What the exercise asks: The reply is to contain the full listing, repeated exactly, with pictures left out.
= Beginning of Section =
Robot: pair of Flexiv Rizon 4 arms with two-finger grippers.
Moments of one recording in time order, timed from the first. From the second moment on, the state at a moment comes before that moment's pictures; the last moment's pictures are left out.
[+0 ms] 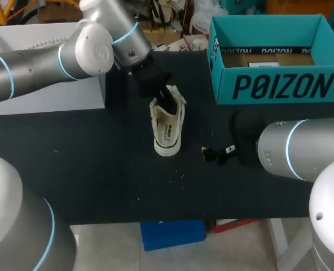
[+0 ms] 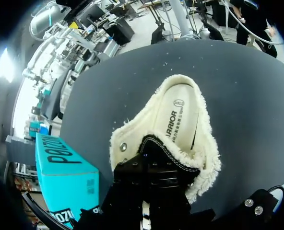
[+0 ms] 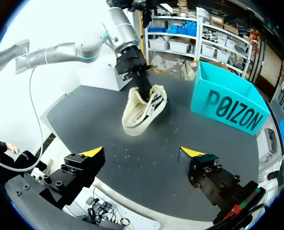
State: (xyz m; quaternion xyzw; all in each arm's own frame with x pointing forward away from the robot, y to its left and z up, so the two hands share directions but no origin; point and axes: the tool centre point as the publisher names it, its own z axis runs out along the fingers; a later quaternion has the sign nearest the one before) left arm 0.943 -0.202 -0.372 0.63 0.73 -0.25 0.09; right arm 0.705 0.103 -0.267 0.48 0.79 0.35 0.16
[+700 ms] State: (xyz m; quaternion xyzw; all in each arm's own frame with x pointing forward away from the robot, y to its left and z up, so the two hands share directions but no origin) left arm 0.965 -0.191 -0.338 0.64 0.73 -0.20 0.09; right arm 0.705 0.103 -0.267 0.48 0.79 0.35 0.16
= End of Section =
Solution:
Robot: pair of Flexiv Rizon 4 arms with two-finger grippers.
Moments of one recording in time order, timed from the first. From the second moment on, the state at a moment comes before that moment's pictures; the last moment's pictures are left out.
[+0 ms] 
[+0 ms] 
[+0 ms] 
State: (xyz m; quaternion xyzw; all in each arm's own frame with x pointing forward away from the robot, y to its left and z up, so the two hands share directions but no origin; point and axes: the tool centre point as the publisher names it, its own z axis runs out along the fingers; a later quaternion has the sign nearest the one before) left arm 0.943 -0.202 -0.372 0.63 0.73 -0.25 0.09; right arm 0.705 0.103 -0.267 0.48 0.79 0.35 0.16
[+700 ms] State: (xyz m; quaternion xyzw; all in each arm's own frame with x pointing forward away from the robot, y to its left and z up, so the two hands share directions but no origin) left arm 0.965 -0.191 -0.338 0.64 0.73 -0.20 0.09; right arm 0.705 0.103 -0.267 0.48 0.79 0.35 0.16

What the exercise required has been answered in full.